Siemens, the German industrial conglomerate, has attributed disappointing sales to China’s lackluster economy. Despite swinging to a fiscal third-quarter profit of €1.28 billion ($1.59 billion) and a 6% increase in revenue to €18.89 billion, Siemens fell short of the company-compiled consensus, which predicted earnings of €1.41 billion on sales of €19.27 billion.
However, there was some good news for Siemens as orders rose by 10% to €24.24 billion, surpassing analysts’ expectations of €22.19 billion.
The company’s shares, listed as SIE, experienced a 4% slump in afternoon trade in Germany.
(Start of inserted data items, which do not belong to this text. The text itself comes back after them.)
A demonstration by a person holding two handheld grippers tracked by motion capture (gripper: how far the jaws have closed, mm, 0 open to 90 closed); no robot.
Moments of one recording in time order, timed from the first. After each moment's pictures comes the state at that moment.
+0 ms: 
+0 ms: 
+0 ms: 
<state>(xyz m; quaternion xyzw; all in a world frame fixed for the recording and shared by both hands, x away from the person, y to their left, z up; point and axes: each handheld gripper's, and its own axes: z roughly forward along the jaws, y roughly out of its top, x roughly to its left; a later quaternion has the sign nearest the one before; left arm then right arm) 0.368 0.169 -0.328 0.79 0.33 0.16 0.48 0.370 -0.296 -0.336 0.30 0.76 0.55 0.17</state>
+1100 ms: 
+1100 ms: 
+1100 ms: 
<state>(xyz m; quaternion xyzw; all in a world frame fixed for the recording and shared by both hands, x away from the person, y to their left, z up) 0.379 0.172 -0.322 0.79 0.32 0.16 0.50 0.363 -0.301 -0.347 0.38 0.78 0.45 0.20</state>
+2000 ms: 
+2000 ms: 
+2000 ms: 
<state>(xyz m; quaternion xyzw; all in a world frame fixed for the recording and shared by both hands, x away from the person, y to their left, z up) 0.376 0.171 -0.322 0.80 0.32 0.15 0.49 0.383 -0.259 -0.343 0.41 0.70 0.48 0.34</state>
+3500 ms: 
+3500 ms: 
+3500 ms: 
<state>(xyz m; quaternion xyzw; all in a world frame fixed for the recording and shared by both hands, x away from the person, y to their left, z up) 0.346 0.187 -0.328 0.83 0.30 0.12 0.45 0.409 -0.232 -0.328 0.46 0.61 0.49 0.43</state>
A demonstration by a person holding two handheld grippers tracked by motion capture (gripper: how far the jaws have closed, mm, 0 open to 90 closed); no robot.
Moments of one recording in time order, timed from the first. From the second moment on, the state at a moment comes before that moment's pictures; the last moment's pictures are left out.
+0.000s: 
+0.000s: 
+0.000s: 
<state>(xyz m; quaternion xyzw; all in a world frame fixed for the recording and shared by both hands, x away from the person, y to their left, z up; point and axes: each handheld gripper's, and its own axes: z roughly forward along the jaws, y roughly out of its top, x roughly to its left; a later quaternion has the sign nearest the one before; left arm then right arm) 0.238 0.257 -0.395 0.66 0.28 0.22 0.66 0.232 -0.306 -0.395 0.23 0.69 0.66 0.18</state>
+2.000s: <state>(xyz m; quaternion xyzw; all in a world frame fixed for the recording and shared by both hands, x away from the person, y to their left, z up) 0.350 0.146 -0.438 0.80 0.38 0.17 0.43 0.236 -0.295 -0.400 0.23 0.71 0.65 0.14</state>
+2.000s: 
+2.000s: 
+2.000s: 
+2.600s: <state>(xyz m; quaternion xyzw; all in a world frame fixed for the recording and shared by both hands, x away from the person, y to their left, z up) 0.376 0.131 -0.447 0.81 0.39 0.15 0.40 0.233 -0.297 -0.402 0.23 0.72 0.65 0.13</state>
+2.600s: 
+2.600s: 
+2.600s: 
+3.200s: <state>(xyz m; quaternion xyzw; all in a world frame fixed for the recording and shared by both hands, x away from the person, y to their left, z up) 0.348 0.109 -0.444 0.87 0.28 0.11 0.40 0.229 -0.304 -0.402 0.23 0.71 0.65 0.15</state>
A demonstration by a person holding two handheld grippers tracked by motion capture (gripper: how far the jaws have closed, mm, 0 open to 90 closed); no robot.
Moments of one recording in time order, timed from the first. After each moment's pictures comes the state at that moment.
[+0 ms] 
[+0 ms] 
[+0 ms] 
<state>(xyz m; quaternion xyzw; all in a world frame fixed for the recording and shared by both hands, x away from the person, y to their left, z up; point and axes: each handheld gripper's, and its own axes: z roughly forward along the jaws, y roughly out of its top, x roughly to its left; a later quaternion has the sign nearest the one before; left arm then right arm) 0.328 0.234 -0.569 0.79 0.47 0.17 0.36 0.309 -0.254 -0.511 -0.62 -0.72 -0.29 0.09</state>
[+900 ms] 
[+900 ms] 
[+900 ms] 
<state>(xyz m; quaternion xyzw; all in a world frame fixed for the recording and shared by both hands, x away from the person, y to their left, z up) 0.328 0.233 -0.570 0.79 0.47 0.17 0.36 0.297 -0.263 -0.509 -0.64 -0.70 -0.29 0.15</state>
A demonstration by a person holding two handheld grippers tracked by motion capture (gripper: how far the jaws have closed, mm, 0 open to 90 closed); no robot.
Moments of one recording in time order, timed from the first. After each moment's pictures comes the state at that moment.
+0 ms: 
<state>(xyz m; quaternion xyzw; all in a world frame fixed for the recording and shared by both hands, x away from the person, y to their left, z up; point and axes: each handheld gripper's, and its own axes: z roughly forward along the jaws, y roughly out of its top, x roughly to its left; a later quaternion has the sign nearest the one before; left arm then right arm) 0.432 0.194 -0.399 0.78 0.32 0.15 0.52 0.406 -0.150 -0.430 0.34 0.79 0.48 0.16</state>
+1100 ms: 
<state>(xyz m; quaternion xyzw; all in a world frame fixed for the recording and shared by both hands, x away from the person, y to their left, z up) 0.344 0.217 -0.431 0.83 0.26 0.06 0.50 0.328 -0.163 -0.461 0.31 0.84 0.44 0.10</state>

Siemens CEO Roland Busch expressed concern regarding the slow materialization of China’s market recovery in manufacturing, stating, “China is clearly a lot weaker than expected, and while the execution looks stronger than peers such as Rockwell or Schneider, investor focus is expected to be on demand development into FY24.”
Siemens highlighted that new orders in China declined in the second half of the quarter, particularly in the automation sector. However, the company has not yet experienced negative repercussions in key export markets, such as Germany and Italy. Despite lowering its outlook for the digital industries segment, Siemens maintained its guidance for organic sales growth in the fiscal year.
Analysts from Bank of America, led by Alexander Virgo, suggest that investor attention will be focused on demand development in FY24 due to China’s weaker-than-expected performance.